Every item on the list is computable. So every item is known to at least n decimal places of accuracy, and Cantor gives us a very easy way to compute the first n terms on the anti-diagonal given the first n items on the list to n decimal places.
> >> It is extremely easy to compute. >> >> Take the nth decimal place of the nth term. > > The nth decimal place of the nth term of what? The list L? That's > fine if you permit infinite lists of reals as input to the algorithm, > but the definition of "computable real" permits no such thing. >
No, to calculate the first n terms of the anti-diagonal you require only te first n items on the list to n places of accuracy.
Cantor's anti-diagonal is computable because the first n items on the list are computable, and he provides an explicit contruction for his number which is very easy to compute indeed.
> >> I am using Cantor's proof exactly, except for inserting the word >> "computable" before every use of the word "real". That is the whole >> point. > > That doesn't work because Cantor's work does not include any proof > that antidiag(L) is computable: only that it is real.
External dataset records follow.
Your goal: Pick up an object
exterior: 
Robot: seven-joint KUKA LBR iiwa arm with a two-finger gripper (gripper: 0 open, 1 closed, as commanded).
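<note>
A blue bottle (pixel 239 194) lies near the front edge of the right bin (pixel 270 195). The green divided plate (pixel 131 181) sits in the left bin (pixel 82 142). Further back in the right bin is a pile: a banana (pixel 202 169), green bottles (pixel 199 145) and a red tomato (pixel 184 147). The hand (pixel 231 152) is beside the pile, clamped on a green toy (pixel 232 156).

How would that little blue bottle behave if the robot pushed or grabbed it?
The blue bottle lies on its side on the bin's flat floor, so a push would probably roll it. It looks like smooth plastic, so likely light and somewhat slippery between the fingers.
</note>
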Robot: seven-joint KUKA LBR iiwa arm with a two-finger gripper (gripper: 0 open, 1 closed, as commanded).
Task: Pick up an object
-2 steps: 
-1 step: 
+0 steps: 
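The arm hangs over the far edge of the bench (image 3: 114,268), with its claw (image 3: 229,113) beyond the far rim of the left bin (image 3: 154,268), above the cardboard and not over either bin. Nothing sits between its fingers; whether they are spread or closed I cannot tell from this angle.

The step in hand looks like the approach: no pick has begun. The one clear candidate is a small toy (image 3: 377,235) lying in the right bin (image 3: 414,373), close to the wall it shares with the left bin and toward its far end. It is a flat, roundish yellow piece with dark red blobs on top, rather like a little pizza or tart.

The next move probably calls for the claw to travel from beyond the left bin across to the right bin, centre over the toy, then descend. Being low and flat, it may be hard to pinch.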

Hence there is > a gaping hole in the validity of your modified text.
Well, no. Cantor actually provides an explicit construction for the anti-diagonal. He does have to prove its a computable number; he actually computes it.
If every item on the list is computable, every item can be specified to any required degree of accuracy (in decimal, in this case), and we can "compute" the nth decimal place of each. Clearly we can compute the Cantor substitution to explicitly construct another number, the anti-diagonal. Simply substituting a "1" fo a "2" etc is still computable.
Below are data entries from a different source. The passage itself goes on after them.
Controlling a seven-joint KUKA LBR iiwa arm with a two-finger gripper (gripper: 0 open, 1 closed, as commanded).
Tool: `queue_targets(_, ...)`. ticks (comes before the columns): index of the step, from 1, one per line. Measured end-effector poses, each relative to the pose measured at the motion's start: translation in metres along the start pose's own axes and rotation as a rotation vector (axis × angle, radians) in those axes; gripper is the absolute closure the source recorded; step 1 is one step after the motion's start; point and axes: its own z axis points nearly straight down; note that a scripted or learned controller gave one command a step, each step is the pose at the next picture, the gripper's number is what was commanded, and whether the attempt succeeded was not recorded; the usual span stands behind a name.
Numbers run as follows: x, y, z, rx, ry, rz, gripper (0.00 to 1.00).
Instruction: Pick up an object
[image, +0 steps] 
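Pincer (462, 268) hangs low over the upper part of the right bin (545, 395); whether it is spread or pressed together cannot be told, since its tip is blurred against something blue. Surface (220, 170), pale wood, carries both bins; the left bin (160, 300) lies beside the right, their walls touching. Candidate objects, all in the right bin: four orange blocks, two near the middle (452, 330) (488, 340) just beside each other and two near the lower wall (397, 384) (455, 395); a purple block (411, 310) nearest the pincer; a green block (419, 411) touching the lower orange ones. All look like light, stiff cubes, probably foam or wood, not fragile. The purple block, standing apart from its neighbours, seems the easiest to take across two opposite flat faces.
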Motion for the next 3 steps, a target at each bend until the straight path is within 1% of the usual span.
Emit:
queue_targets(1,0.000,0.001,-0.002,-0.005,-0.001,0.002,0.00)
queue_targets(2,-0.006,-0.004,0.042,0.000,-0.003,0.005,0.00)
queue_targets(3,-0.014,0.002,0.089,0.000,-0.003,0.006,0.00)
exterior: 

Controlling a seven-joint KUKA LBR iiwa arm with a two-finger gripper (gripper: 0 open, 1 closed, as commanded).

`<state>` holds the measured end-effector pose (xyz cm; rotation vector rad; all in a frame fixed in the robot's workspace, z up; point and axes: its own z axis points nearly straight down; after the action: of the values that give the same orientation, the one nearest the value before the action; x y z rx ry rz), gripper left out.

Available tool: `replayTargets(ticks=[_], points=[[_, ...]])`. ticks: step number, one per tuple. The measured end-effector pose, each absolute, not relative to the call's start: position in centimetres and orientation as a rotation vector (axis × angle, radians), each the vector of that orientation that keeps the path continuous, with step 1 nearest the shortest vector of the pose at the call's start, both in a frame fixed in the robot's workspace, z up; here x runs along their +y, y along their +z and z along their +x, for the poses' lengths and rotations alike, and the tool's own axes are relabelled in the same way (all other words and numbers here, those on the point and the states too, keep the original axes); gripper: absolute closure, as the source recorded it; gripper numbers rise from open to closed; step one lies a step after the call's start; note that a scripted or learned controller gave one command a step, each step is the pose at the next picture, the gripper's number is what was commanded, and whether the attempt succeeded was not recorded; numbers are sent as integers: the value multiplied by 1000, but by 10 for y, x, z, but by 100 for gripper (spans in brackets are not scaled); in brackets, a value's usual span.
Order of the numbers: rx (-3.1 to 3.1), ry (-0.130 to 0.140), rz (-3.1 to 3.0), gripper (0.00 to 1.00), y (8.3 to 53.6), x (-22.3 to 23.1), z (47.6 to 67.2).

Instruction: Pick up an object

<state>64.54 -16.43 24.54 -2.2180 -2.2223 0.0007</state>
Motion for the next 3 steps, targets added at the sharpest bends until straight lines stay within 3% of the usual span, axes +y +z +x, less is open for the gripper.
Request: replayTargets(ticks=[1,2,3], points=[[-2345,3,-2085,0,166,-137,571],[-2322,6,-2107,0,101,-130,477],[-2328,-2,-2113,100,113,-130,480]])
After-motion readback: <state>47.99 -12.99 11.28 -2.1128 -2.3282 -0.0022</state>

> > You will not be able to fill that hole, because there are well-defined > functions L for which antidiag(L) is *not* a computable real. > There > are even explicitly-definable such lists, and furthermore there are > such lists where there are only two values in the range: for example, > let L(n) = 0 if the n'th digit of Omega is 0, L(n) = 1/9 otherwise. >
I am having a bit of trouble computing even the first term of that. I am also wondering how Cantor would have felt about that. I can't see that he can change a "1" to a "2" etc if he doesn't know what the value is.
But you have made an excellent point in your example. When Cantor is confronted with some digit as poorly defined your Chaitan's number example, it can simply say "I don't care what the number actually is". There is not the same luxury with computable Reals; this act of arbitrary/random choice can make them uncomputable, as your example shows.
> Both members of range(L) are very obviously computable - they're even > rational! But the decimal antidiagonal is not computable. >
Well, yes, but I am failing to see how you are providing a list of computable Reals when you won't actually tell me even what is the first computable Real on the list.
Cantor's algorithm requires slightly more than a set of Reals, it also demands they are ordered for us - there is a mapping from N to that set. He asks for and uses in his proof a "list" of numbers. What number does 1 map to in your example?
> > - Tim
That's still a nice example, that every item in a list can be computable but the anti-diagonal is not. But I still don't think you are really playing fair with this one. You have to tell me what the first, second, third etc items are on the list. I mean, that's what a list is after all, a mapping from N, and that is what Cantor's proof requires as input.